Pair that with the behavioral evidence and the story gets even sharper. A 2023 Microsoft Clarity analysis found that 57 percent of user sessions include rapid page backtracking, a signal of what they call “dead-end frustration” (and if you’re not using Clarity, you should!). People land on a page, don’t see what they expected, backtrack, search, and sometimes leave for good. If you’ve ever watched Clarity session maps on a high-traffic site, you’ve seen this dance clear as day.

Then there’s the frontier. Alan has been experimenting with using the Model Context Protocol to query Google Analytics in plain language. It’s still early, but it hints at a future where analysts stop wrangling interfaces and start asking real, historically difficult-to-surface questions like which user journeys correlate with revenue. It’s slowly giving better access to the truth already in front of you.

But even in this emerging world, human behavior remains steady. A 2024 study of user search habits found that keyword-style searches still outnumber natural-language queries by more than 6 to 1 in on-site search boxes (Baymard Institute, 2024 Ecommerce UX findings). People haven’t suddenly started talking to websites the way they talk to ChatGPT. They’re still using the patterns years of search engines have trained into them.

That’s the digital layer. It’s where Alan lives most of the time, though he ties everything back to the institution’s financial picture. He can tell you what the BCIT site earns, where enrollment interest surges or softens, and which journeys correlate with successful applications. That kind of thinking is the real model for modern marketing leadership. Digital analytics aren’t the whole picture, but they are the clearest early signals of what’s shifting.

Senior marketers crave the kind of data one level up. Alongside digital behavior, we (should) track things like:

  • pipeline velocity
  • qualified-to-opportunity conversion
  • CAC and payback periods
  • contribution to revenue
  • sales cycle length
  • retention patterns
  • competitive share of voice and content velocity

Those metrics matter because they measure the health of the system. Digital analytics matter because they measure the movement within it. When you stitch them together, you get a view that’s wide enough for strategy and sharp enough for action.

This is where dashboards can be powerful if done with discipline. Not as a wall of charts, but as a single narrative surface. A place where search behavior, traffic intent, enrollment / pipeline lifts, and revenue contribution all sit side by side. A dashboard should work the way a good story works. It should show you where attention is going, where friction is growing, and where the next question lives.

I keep returning to this because I’ve seen it save organizations years of drift. The truth is usually already available. Not in a forecast or a slide (sorry Deloitte), but in what people actually try to do on your site. In the words they type when they’re searching for something you promised but didn’t make obvious. In the friction they hit when the path doesn’t match their expectation.

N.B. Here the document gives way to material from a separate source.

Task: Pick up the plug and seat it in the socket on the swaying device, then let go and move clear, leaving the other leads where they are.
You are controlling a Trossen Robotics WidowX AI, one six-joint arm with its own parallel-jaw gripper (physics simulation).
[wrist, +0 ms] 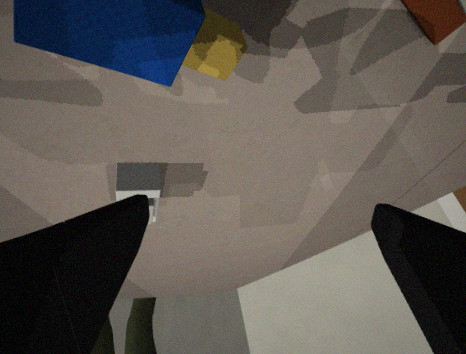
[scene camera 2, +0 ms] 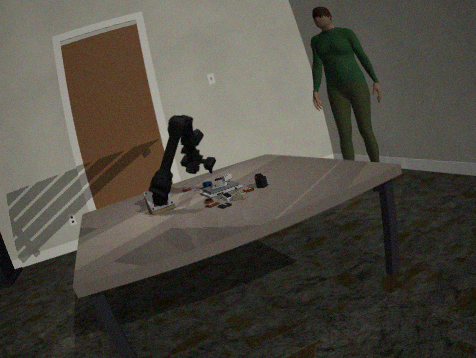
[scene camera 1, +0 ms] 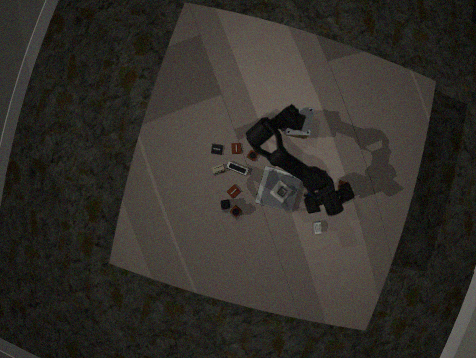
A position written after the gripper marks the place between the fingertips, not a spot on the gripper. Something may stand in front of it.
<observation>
The gripper (wrist: 261,210) is open and holds nothing. Also in view: a blue plug (wrist: 153,47). Further things: a grey device with socket (scene camera 1: 278,189).
</observation>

You can learn a lot from big models and long dashboards. But if you want to understand your audience in the present tense, digital search behavior will tell you. It will tell you what they care about. It will tell you where you’re strong or weak. It will tell you whether the story you’re telling is the story they’re hearing. It will tell you long before anything else does. And often, it will tell you for free.

If you look closely, the truth is leaving breadcrumbs. The work is learning to see them.